Required work
The expected result is a verbatim repetition of the lines from the start of the entries through the line containing "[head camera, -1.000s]", with the pictures removed.

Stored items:
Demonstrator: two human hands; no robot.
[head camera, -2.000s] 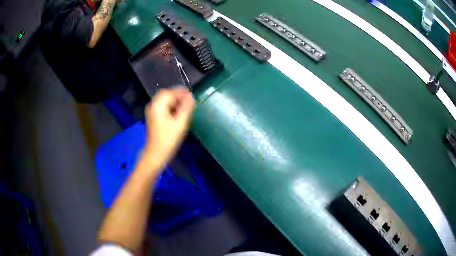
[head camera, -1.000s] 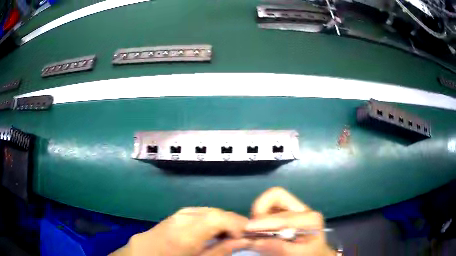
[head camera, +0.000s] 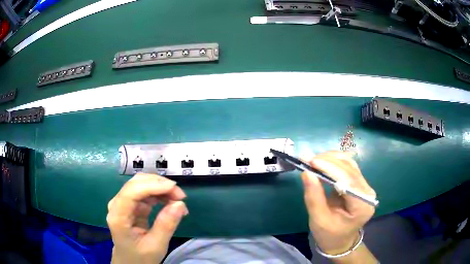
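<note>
A strip housing (head camera: 201, 149) lies in front of me on the green bench, with a row of several dark square openings facing me. My right hand (head camera: 337, 193) is shut on slim dark and silver tweezers (head camera: 324, 178). Their dark tip is over the housing's right end, just above the last opening; whether it touches is unclear. My left hand (head camera: 147, 214) is at the housing's lower left, thumb and fingers curled with a gap between them and nothing visible in it. Small copper-coloured parts (head camera: 348, 140) lie in a loose pile right of the housing.
Stacked housings (head camera: 404, 119) stand at the right. A dark tray (head camera: 13, 178) is at the left edge. Slim housings (head camera: 166, 55) lie on the belt beyond the white stripe (head camera: 232, 83). A metal guide arm (head camera: 294, 20) is at the upper right.
My hands have parted from the bench's front edge. The right has moved right and up, bringing the tweezers over the housing. The left has moved left. The view has shifted slightly.
</note>
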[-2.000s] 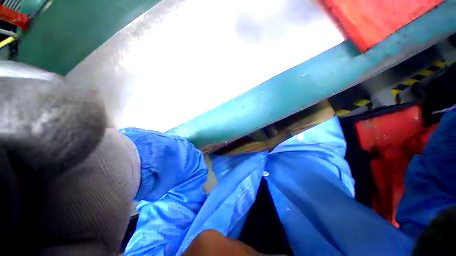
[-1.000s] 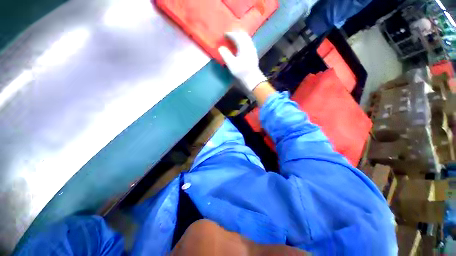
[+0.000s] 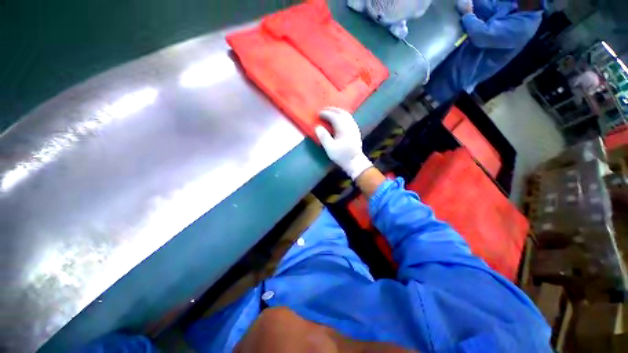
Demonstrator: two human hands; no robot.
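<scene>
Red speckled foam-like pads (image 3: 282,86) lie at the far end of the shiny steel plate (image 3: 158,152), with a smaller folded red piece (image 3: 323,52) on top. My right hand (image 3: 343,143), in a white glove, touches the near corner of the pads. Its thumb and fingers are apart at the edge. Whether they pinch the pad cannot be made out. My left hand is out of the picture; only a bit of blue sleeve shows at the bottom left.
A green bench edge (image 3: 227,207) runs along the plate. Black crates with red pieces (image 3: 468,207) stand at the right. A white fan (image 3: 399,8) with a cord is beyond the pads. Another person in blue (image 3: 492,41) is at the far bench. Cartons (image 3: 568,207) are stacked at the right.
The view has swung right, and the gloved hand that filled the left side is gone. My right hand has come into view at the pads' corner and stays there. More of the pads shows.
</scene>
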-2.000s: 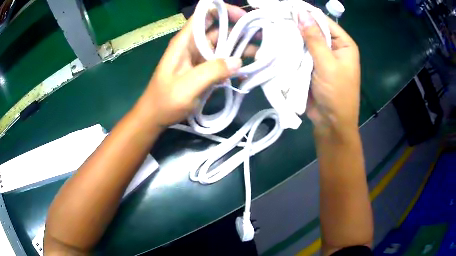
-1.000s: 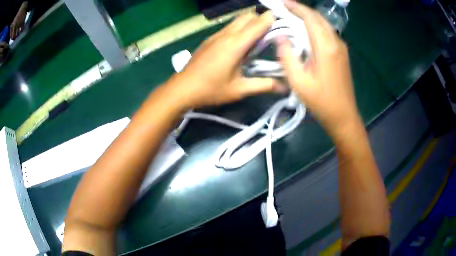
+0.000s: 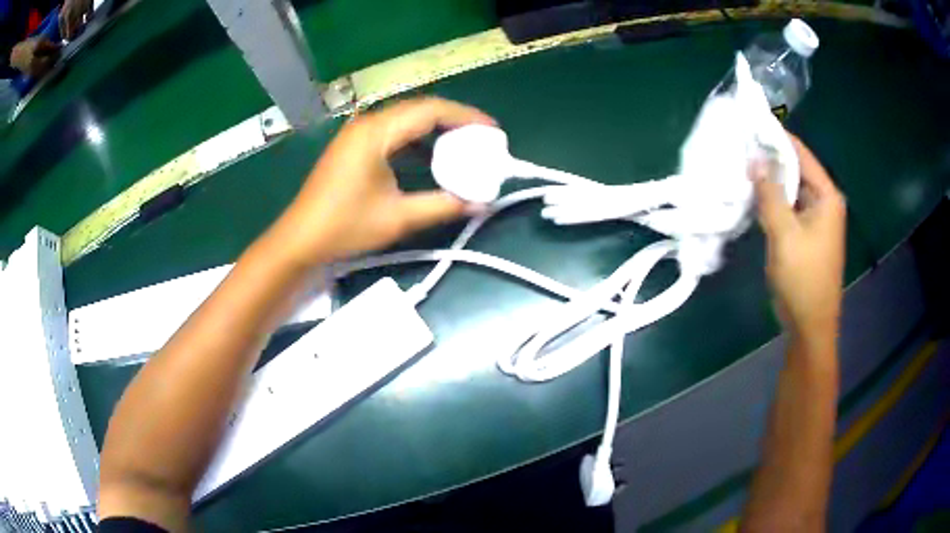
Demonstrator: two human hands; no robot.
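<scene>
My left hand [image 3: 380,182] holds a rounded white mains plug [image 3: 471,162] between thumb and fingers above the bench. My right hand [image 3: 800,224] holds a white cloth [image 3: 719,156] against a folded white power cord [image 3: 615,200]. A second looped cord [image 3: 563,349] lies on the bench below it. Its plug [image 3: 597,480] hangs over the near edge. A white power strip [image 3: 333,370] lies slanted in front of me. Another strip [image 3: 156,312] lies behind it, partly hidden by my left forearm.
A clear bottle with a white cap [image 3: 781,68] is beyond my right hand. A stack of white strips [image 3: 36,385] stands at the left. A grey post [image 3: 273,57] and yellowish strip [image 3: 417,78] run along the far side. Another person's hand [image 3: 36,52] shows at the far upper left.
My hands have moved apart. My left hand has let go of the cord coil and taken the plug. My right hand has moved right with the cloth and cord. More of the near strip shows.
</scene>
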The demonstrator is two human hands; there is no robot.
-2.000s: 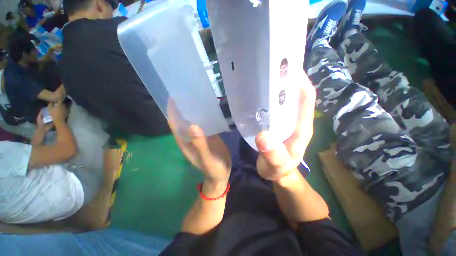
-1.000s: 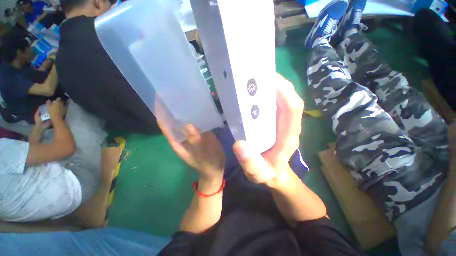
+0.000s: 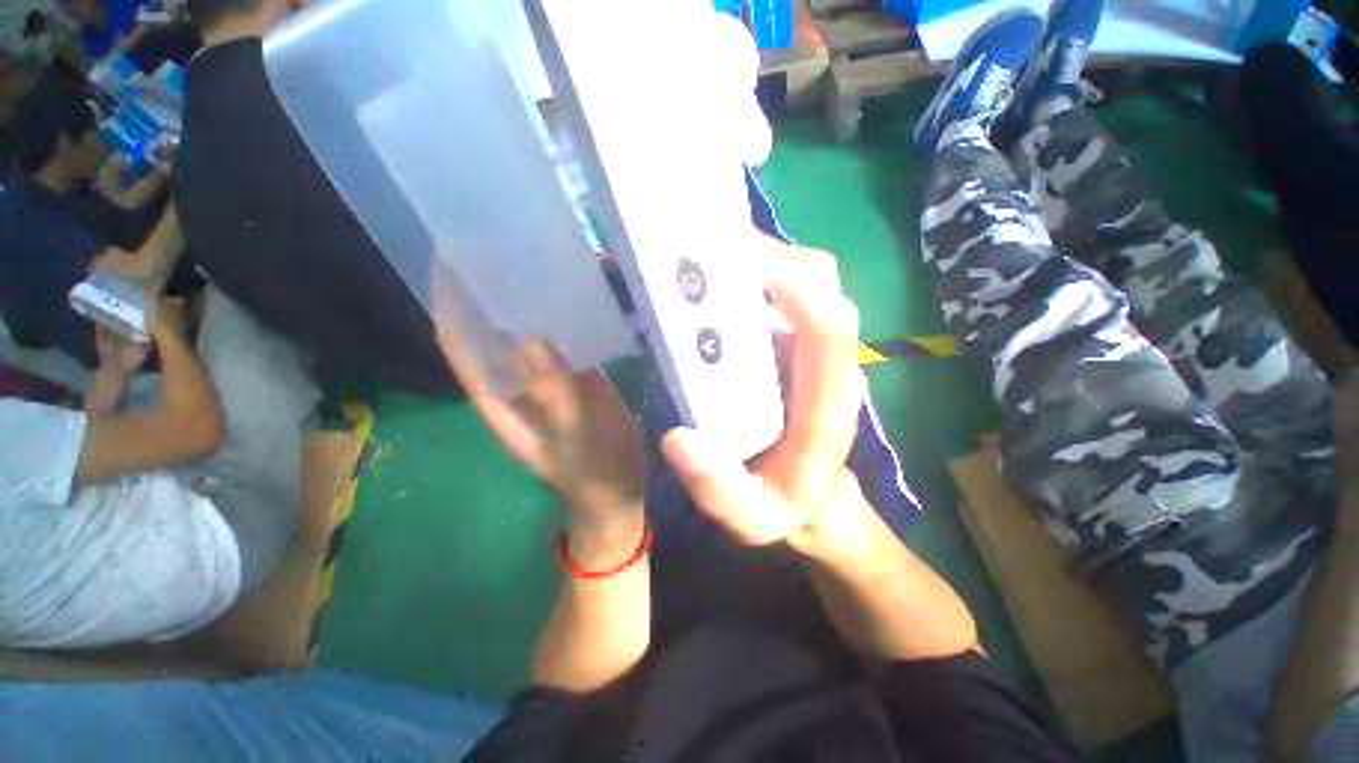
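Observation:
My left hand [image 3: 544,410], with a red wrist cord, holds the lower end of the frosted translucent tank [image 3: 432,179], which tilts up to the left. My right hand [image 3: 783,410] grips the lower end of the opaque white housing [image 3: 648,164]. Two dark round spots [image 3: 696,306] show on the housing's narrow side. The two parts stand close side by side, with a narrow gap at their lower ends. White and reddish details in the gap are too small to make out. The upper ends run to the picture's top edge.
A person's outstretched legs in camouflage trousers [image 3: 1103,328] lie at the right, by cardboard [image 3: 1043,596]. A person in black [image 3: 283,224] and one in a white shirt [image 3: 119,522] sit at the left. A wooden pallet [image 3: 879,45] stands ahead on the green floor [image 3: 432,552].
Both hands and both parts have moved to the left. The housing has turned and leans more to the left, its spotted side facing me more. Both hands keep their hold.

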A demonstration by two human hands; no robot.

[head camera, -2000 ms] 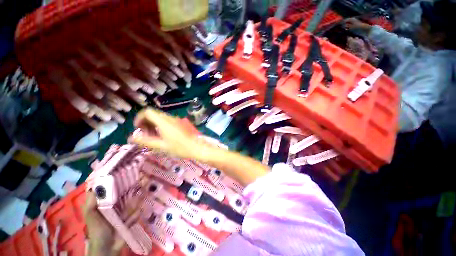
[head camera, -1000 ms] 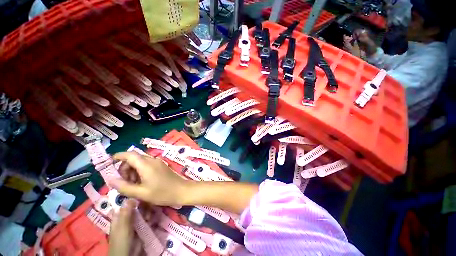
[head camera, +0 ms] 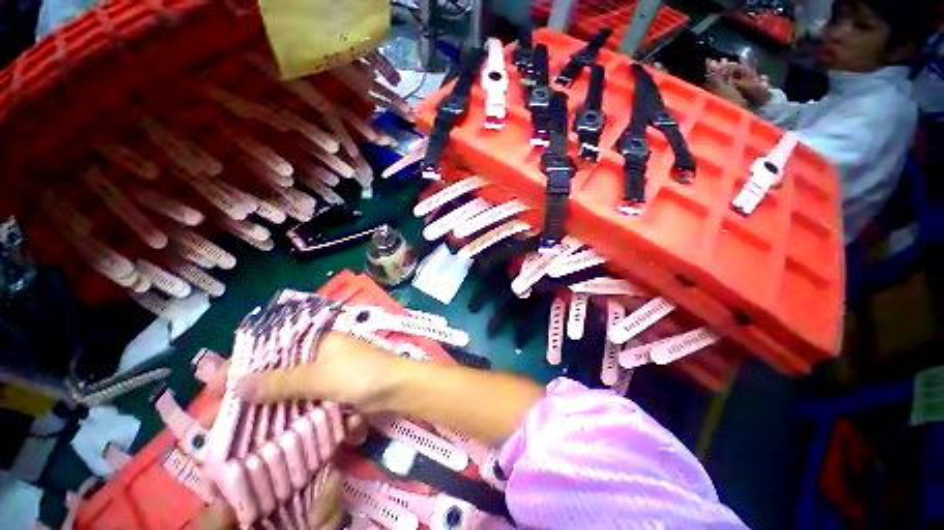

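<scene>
A batch of pink smartwatches (head camera: 277, 461) is stacked side by side, low left of centre, with straps fanned upward. My right hand (head camera: 326, 375) reaches in from the right and its fingers close around the straps. My left hand (head camera: 329, 505) is partly hidden under the batch and cut off by the bottom edge; its fingers hold the batch from below. A red-orange tray (head camera: 129, 495) lies beneath. More pink watches (head camera: 452, 516) and a black-strapped watch (head camera: 400, 457) lie across it.
Stacked red-orange trays (head camera: 761, 264) at right carry black watches (head camera: 636, 155) and two pink ones. Another tray stack (head camera: 62, 93) with hanging pink straps stands upper left under a yellow sheet (head camera: 326, 33). A small bottle (head camera: 389, 256) and white paper (head camera: 443, 274) lie between. A person (head camera: 869, 114) sits upper right.
Two seconds ago my right hand was above the batch; one second ago it held a pink strap. Now it is around the straps of a gathered, fanned batch.
</scene>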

Answer for the task
Demonstrator: two human hands; no robot.
[head camera, -2.000s] 
[head camera, -1.000s] 

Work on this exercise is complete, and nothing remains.